Luis Hinestroza

Personal information
- Full name: Luis Edward Hinestroza Córdoba
- Date of birth: 16 April 1992 (age 34)
- Place of birth: Cali, Colombia
- Height: 1.78 m (5 ft 10 in)
- Position: Winger

Youth career
- 2010: Boyacá Chicó (Juvenile)

Senior career*
- Years: Team / Apps / (Gls)
- 2011: Boyacá Chicó
- 2011: San Luis (Sub-20)
- 2012: Deportivo Tepic
- 2012: Club Tijuana (Sub-20)
- 2013: Estudiantes Tecos
- 2014–2015: Atlético Chicago
- 2015–2016: Santa Tecla
- 2017–2018: Alianza / 60 / (9)
- 2018: Atlético Chicago
- 2018–2023: Al Mokawloon Al Arab / 146 / (14)
- 2023–2024: Erbil
- 2024–2025: Al-Safa
- 2026–: Cacahuatique

= Luis Hinestroza =

Colombian footballer (born 1992)

Luis Edward Hinestroza Córdoba (born 16 April 1992) is a Colombian professional footballer who plays as a winger.

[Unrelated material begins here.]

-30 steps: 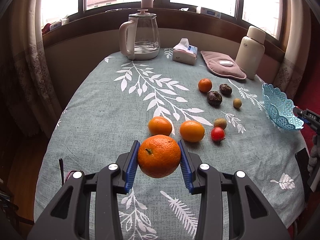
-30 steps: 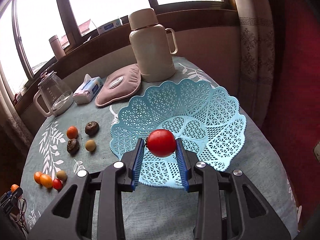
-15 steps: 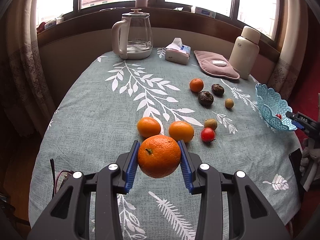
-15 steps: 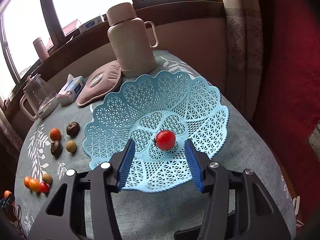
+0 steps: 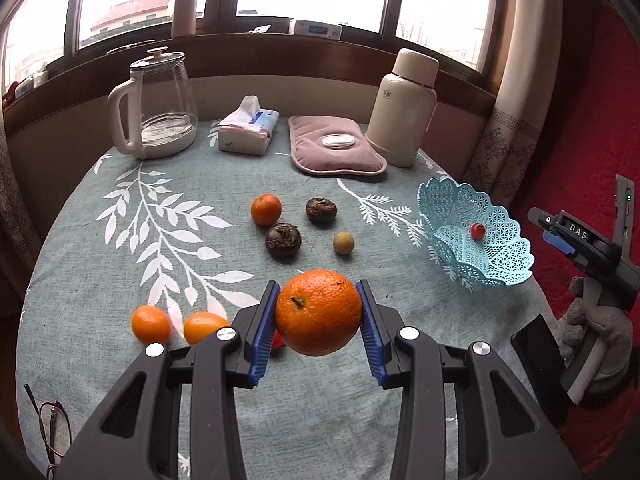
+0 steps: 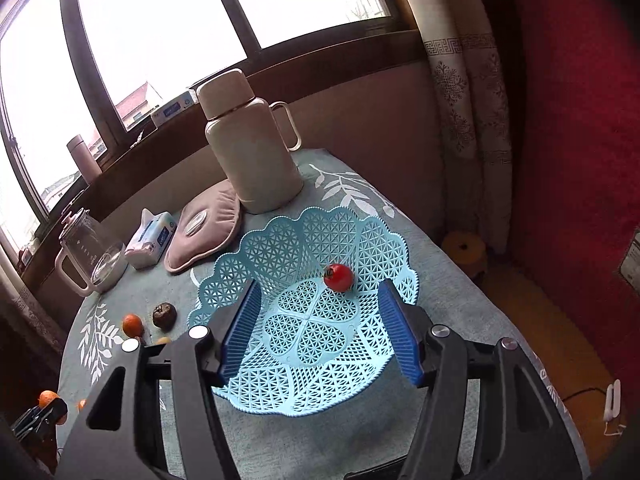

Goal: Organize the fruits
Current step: 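Carry the tomato into the blue basket and open the right gripper while the left gripper holds the mandarin, then lower the mandarin into the blue basket and open the left gripper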

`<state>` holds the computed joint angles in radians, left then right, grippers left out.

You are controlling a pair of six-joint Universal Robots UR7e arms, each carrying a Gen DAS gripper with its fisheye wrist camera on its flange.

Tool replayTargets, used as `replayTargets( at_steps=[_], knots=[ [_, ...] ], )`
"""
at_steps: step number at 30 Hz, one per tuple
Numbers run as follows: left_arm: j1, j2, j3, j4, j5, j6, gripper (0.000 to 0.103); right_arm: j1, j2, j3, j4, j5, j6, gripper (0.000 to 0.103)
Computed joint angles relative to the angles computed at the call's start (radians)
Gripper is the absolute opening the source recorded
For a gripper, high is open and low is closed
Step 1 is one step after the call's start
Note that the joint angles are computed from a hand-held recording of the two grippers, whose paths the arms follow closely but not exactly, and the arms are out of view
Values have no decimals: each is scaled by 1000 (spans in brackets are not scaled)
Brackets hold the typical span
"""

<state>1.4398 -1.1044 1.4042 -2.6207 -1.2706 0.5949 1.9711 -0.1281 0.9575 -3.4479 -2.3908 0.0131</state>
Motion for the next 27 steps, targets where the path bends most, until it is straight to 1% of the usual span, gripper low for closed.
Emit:
replayTargets(
  at_steps=[3, 7, 12, 17, 20, 22, 25, 26, 27],
  knots=[
    [-32, 41, -16, 23, -31, 18, 39, 4, -8, 4, -45, 0, -27, 63],
    [-81, 100, -22, 39, -29, 38, 39, 10, -24, 17, -124, -13, -82, 63],
    [-123, 164, -25, 32, -21, 48, 39, 4, -72, 81, -193, -5, -79, 65],
    [-149, 224, -51, 37, 9, 39, 39, -7, -111, 140, -218, 2, -41, 66],
    [-155, 254, -74, 50, 22, 36, 39, -10, -119, 151, -220, 7, -30, 66],
    [-158, 271, -86, 56, 31, 33, 39, -10, -117, 147, -213, 6, -31, 66],
    [-160, 287, -103, 70, 34, 18, 39, -4, -97, 115, -204, -14, -58, 66],
    [-161, 289, -103, 64, 34, 14, 40, -3, -93, 108, -200, -13, -63, 66],
    [-161, 290, -101, 54, 28, 14, 47, -2, -91, 105, -197, -11, -65, 66]
  ],
)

In 2016, Hinestroza was involved in an administrative conflict between the clubs Santa Tecla, Chalatenango and Isidro Metapán, because of a double signature of employment contracts. The result was his suspension, and a fine to the player. Some time later, Hinestroza was able to play again.